SSL Verification Disabled in WebPageHelper #98

Open rmcc3 opened 3 months ago

rmcc3 commented 3 months ago

Description

In the file utils.py, the WebPageHelper class disables SSL verification when making HTTP requests:

self.httpx_client = httpx.Client(verify=False)

This is a significant security issue that should addressed.

Why this is problematic

  1. Man-in-the-Middle (MITM) Attacks: Disabling SSL verification makes the application vulnerable to MITM attacks. An attacker could intercept the communication between the application and the web servers it's querying, potentially injecting malicious content.

  2. Compromised Knowledge Integrity: For a knowledge curation system like STORM, the integrity of the information is important.
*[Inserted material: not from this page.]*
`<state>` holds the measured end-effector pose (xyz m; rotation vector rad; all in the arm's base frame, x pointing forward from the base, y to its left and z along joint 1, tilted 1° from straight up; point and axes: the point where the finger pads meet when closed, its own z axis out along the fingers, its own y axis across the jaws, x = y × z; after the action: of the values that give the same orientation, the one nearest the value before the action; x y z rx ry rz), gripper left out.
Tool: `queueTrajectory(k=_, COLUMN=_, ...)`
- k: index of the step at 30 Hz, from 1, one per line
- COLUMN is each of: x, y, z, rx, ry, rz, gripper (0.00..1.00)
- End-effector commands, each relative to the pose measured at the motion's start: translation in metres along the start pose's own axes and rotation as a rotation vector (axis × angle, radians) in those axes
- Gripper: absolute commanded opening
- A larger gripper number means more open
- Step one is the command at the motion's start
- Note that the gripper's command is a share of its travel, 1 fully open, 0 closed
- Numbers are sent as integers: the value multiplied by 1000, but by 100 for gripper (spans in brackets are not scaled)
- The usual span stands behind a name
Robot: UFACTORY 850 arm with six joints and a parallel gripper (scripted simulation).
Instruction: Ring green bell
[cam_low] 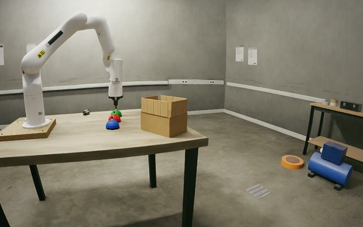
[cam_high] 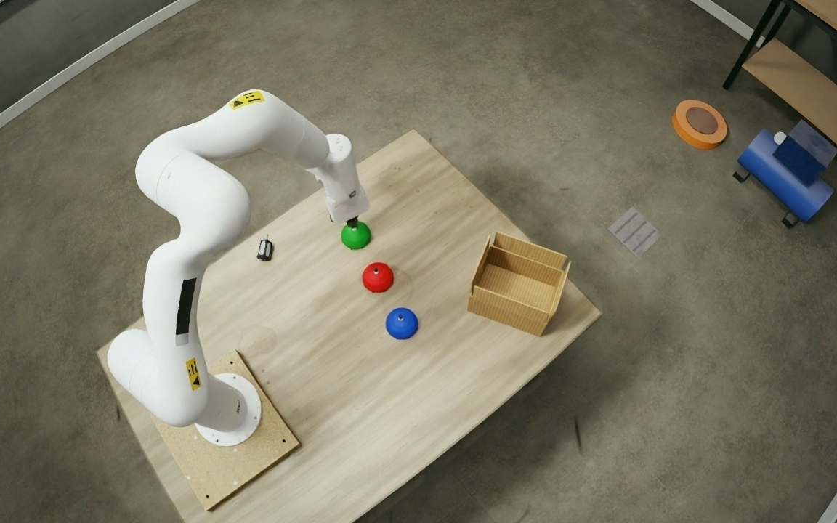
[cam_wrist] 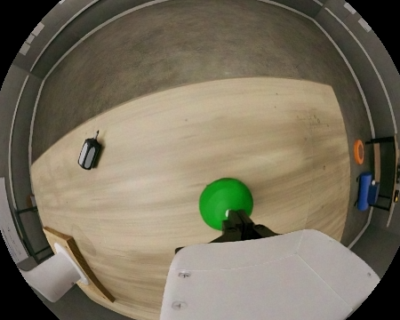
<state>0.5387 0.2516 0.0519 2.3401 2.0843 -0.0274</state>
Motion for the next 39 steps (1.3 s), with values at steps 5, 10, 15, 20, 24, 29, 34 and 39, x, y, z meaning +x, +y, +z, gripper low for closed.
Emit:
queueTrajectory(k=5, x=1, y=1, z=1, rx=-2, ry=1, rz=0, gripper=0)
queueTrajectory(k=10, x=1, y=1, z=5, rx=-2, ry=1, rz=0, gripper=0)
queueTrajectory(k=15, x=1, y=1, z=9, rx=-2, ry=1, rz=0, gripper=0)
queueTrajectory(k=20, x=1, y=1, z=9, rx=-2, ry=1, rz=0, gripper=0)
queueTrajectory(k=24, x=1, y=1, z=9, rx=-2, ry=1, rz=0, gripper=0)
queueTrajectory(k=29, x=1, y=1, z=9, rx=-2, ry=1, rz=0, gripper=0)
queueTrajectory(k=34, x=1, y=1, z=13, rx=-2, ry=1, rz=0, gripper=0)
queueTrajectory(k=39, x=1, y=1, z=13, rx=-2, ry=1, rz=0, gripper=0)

If an attacker can intercept and modify the content being retrieved, they could inject false or misleading information into the knowledge base. This could lead to the generation of inaccurate or even harmful content.
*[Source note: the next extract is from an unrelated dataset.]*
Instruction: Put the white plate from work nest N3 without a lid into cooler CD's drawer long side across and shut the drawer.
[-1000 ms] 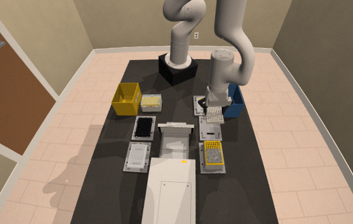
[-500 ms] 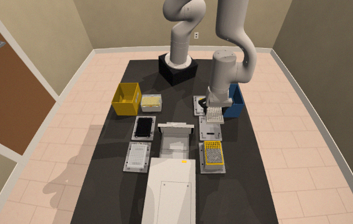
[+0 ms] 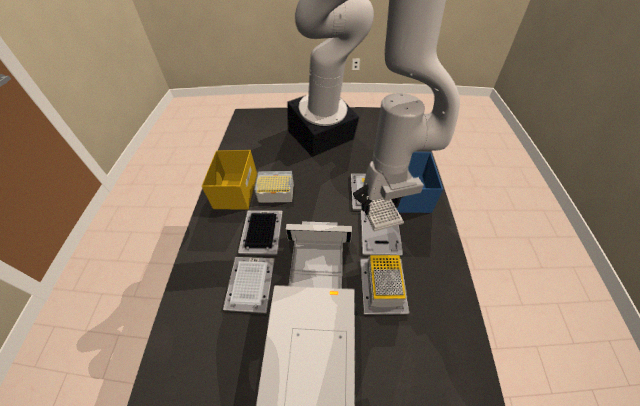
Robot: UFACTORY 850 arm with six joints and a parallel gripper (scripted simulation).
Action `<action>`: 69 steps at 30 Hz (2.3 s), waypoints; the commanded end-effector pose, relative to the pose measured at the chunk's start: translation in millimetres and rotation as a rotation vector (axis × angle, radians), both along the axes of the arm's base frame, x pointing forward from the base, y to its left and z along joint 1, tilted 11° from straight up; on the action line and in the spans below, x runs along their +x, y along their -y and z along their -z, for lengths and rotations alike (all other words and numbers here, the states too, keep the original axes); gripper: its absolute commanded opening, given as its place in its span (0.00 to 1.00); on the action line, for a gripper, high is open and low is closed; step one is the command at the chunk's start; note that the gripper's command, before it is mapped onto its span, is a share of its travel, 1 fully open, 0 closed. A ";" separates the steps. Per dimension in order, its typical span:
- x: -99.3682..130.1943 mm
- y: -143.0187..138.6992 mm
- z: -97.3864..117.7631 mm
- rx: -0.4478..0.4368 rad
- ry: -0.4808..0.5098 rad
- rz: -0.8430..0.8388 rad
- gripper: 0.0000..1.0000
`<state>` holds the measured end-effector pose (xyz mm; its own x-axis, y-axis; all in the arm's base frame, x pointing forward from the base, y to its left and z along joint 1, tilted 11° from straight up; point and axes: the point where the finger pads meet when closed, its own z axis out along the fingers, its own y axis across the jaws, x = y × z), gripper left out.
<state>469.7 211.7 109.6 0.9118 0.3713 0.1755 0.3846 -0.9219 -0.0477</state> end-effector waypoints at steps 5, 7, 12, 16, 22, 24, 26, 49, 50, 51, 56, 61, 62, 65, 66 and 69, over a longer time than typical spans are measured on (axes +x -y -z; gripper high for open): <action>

  3. Violation of Security Best Practices: Disabling SSL verification goes against security best practices and could potentially violate compliance requirements if the system is handling any sensitive or regulated data.

  4. Propagation of Insecure Practices: If users or other developers see this in the codebase, they might assume it's an acceptable practice and replicate it in other parts of the codebase.
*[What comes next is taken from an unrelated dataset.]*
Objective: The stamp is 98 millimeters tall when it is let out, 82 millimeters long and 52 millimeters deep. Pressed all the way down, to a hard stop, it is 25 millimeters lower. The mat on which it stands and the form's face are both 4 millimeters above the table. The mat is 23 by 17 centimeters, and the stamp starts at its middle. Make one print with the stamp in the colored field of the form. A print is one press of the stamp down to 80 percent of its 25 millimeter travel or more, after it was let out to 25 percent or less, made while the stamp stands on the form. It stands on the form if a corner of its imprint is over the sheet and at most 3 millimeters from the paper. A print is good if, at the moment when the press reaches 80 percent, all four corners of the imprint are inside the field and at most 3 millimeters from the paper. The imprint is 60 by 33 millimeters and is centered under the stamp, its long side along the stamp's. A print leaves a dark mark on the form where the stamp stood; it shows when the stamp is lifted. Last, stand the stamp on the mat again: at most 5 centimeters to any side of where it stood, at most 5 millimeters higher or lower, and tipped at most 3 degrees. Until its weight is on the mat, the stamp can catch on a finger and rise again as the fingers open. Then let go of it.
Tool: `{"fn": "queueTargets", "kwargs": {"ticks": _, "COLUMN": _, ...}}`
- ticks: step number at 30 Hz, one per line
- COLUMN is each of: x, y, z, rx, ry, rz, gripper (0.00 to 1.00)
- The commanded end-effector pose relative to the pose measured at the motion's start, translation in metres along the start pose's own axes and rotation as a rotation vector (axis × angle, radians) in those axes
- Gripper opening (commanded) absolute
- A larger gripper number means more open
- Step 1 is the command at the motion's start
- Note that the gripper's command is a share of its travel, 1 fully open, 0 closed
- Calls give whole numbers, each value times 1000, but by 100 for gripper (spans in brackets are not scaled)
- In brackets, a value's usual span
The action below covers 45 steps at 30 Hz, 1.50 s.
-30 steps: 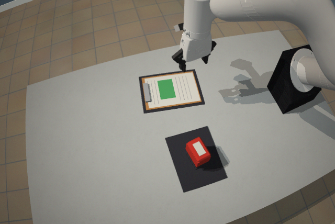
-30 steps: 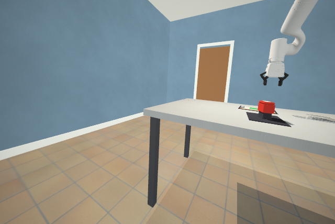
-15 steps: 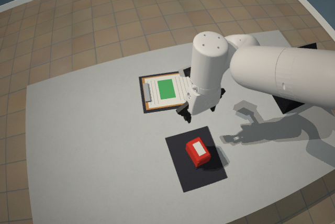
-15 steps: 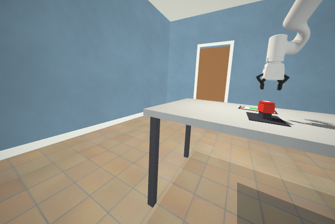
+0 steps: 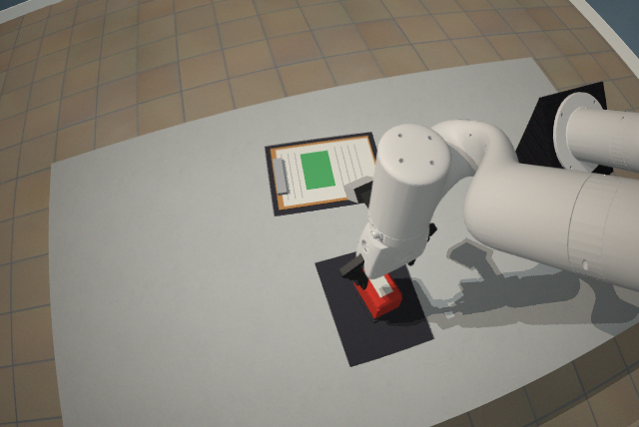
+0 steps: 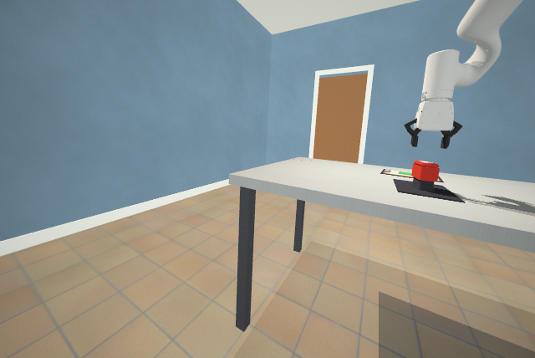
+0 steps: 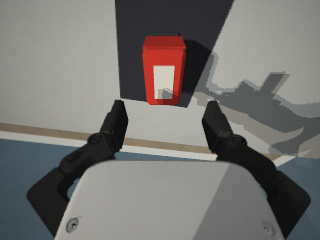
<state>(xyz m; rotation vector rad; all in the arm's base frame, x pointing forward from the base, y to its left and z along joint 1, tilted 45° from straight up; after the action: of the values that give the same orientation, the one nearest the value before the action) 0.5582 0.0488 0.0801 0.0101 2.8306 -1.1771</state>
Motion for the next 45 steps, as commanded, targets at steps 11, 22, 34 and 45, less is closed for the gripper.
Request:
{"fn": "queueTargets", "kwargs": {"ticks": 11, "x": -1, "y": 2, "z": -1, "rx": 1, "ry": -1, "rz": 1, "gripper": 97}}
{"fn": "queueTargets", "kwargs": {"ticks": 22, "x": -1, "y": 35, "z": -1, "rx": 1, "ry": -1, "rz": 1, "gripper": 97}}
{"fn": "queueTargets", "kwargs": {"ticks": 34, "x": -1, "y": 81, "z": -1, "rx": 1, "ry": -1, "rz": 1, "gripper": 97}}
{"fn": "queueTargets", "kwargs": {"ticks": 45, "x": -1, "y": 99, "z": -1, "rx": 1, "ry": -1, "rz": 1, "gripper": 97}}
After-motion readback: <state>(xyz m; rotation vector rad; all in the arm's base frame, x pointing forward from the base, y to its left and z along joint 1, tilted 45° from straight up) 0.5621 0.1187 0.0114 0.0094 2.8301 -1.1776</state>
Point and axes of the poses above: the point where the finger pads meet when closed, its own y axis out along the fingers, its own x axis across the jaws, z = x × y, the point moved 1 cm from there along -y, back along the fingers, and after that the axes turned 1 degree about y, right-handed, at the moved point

How it affects knowledge generation

  1. Unreliable Sources: The system may unknowingly use information from compromised or spoofed websites, leading to the generation of unreliable or false knowledge.

  2. Inconsistent Information: If the same query yields different results due to MITM attacks, it could lead to inconsistencies in the generated knowledge.

Proposed Solution

  1. Remove the verify=False parameter from the httpx.Client() initialization.
  2. Implement proper SSL certificate validation.
  3. If there are specific cases where self-signed certificates need to be handled, implement a more secure solution such as certificate pinning or providing a custom certificate authority.

Action Items

shaoyijia commented 3 months ago

This issue is reasonable. Any plan to help resolve it?

rmcc3 commented 3 months ago

This issue is reasonable. Any plan to help resolve it?

Are there any major changes planned to how networking will be done? If not, I can go ahead and see what I can do.

shaoyijia commented 3 months ago

No, we won't touch the networking part right now.